# easton storm arrows



## rbeddy (Jun 27, 2007)

friend of mine just purchased some easton storm arrows for relatively cheap...what the heck are these? i can't find information - the easton site doesn't seem to list them. are these any good? are the spine #s similar to CX (400 ~ 70lb, etc)?
thanks


----------



## rbeddy (Jun 27, 2007)

really?? not one person on AT can answer this question?


----------



## Omega (Jul 5, 2004)

I looked at the Eastman website and you're right, nothing there. I guess it's a discontinued product (or renamed). If you call 'em, they'll probably be able to give you the straight skinny....


----------



## daywalker (Aug 25, 2007)

I also picked up a half dozen a couple months ago and lets just say there is a reason they are priced cheap. I have two left and will use them as my "junk arrows", you know when you just want to shoot at something for gee whiz purposes but don't want to mess up or loose your good arrows.
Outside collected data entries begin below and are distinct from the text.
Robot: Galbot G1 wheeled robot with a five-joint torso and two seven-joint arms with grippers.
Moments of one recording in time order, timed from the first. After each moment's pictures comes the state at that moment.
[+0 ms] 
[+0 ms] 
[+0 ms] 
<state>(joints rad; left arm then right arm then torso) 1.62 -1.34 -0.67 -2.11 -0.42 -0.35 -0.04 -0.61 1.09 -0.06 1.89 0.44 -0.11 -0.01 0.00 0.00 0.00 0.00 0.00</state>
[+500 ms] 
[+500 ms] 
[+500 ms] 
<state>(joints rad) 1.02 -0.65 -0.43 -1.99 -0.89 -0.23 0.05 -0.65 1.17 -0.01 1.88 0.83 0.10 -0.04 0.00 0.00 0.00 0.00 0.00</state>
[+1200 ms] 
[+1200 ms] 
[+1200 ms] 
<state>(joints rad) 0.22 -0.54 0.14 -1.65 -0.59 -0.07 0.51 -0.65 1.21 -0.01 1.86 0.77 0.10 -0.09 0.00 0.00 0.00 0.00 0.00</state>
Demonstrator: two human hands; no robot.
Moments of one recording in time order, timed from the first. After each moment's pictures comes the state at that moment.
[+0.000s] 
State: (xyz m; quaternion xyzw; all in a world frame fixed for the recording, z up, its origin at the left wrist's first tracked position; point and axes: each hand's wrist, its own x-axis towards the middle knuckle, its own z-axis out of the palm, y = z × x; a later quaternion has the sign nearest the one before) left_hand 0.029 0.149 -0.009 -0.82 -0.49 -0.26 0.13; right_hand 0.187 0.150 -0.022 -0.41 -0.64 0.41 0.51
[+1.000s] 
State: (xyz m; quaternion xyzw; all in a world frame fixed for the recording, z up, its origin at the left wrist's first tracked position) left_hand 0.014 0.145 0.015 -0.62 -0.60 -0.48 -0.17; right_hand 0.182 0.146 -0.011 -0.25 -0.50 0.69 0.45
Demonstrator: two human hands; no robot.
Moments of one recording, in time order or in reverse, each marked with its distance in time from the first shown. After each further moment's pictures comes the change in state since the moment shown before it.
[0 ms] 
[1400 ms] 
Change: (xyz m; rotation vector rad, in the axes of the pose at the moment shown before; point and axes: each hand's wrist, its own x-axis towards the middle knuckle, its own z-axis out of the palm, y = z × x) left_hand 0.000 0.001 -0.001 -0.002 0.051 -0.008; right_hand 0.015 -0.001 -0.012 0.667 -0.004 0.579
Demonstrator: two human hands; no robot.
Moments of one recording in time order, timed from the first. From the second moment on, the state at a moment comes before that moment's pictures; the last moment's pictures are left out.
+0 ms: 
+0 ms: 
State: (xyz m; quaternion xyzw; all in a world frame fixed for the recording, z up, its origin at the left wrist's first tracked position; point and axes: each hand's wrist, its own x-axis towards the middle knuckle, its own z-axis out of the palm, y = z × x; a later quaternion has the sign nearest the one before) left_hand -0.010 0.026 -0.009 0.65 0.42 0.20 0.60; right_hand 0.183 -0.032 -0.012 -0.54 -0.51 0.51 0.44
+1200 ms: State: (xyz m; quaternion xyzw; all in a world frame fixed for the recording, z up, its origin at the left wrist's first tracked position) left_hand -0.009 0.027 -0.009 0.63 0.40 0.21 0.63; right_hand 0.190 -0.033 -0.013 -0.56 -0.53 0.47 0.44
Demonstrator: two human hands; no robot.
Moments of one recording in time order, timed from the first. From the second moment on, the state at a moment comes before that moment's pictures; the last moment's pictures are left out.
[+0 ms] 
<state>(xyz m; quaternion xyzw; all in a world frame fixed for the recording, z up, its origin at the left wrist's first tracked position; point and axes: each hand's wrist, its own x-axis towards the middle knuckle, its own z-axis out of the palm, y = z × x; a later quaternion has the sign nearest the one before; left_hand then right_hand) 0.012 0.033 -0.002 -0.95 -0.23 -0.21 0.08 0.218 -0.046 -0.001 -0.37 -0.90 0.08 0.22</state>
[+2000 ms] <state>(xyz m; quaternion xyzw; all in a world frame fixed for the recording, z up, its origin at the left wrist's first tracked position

Every time I hit one with another arrow it would splinter. One I don't ever remember hitting and it splintered. If he doesn't shoot them into the same target or hit anything semi hard then he'll be ok.


----------



## stickflicka (Sep 30, 2007)

i had some and i hated them because they kept on spilintering. after he shoots them a bunch he might want to go through them and check to see if they are cracked because mine started to crack after shooting them for a while.


----------